What you are asked to do – All entries should be copied exactly, none left out.

Records from a data source
------------------------

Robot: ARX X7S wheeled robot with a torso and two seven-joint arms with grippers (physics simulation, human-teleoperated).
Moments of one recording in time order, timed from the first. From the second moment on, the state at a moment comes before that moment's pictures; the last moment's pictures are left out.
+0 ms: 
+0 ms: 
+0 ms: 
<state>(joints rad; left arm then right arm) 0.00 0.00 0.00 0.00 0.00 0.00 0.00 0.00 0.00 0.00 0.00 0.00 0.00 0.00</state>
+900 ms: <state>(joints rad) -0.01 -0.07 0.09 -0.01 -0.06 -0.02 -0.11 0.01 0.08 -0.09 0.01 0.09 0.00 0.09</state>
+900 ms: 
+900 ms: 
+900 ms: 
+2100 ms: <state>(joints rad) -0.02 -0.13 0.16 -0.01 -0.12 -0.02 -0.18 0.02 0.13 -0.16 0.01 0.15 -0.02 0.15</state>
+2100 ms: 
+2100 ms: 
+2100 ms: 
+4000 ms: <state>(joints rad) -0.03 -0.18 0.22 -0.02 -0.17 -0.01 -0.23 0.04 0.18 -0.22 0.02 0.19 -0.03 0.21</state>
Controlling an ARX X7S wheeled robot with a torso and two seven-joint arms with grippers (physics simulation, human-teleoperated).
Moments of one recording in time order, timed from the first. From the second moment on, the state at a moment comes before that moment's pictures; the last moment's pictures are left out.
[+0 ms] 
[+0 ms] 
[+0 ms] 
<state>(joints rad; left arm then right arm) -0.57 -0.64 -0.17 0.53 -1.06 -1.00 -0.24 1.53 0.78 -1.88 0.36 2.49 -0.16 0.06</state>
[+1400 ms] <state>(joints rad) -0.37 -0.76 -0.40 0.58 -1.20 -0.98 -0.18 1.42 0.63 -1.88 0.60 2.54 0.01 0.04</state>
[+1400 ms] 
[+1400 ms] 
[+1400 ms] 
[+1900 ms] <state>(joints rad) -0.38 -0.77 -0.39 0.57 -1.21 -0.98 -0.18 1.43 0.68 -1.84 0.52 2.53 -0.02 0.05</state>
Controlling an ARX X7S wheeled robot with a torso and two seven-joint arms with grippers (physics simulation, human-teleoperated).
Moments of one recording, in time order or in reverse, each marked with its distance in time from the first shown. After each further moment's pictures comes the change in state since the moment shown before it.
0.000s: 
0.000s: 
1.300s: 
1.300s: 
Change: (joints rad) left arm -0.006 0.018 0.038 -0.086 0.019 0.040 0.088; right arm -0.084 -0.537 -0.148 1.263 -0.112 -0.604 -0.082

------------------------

Output –
Robot: ARX X7S wheeled robot with a torso and two seven-joint arms with grippers (physics simulation, human-teleoperated).
Moments of one recording in time order, timed from the first. From the second moment on, the state at a moment comes before that moment's pictures; the last moment's pictures are left out.
+0 ms: 
+0 ms: 
+0 ms: 
<state>(joints rad; left arm then right arm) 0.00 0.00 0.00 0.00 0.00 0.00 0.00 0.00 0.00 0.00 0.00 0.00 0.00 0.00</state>
+900 ms: <state>(joints rad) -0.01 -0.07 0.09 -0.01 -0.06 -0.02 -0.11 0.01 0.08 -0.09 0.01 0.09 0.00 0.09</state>
+900 ms: 
+900 ms: 
+900 ms: 
+2100 ms: <state>(joints rad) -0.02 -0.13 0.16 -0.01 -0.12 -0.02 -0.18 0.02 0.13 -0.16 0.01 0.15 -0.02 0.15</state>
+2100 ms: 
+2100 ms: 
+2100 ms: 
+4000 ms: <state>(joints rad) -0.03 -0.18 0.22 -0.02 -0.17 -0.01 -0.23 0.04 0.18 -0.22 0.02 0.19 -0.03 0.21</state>
Controlling an ARX X7S wheeled robot with a torso and two seven-joint arms with grippers (physics simulation, human-teleoperated).
Moments of one recording in time order, timed from the first. From the second moment on, the state at a moment comes before that moment's pictures; the last moment's pictures are left out.
[+0 ms] 
[+0 ms] 
[+0 ms] 
<state>(joints rad; left arm then right arm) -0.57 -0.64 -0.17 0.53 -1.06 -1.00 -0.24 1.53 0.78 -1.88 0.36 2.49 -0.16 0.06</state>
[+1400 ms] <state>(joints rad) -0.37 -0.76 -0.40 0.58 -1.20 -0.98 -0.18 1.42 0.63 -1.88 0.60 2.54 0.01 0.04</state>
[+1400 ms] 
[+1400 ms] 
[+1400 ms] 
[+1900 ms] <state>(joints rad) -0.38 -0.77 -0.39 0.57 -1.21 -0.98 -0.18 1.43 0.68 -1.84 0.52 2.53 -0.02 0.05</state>
Controlling an ARX X7S wheeled robot with a torso and two seven-joint arms with grippers (physics simulation, human-teleoperated).
Moments of one recording, in time order or in reverse, each marked with its distance in time from the first shown. After each further moment's pictures comes the change in state since the moment shown before it.
0.000s: 
0.000s: 
1.300s: 
1.300s: 
Change: (joints rad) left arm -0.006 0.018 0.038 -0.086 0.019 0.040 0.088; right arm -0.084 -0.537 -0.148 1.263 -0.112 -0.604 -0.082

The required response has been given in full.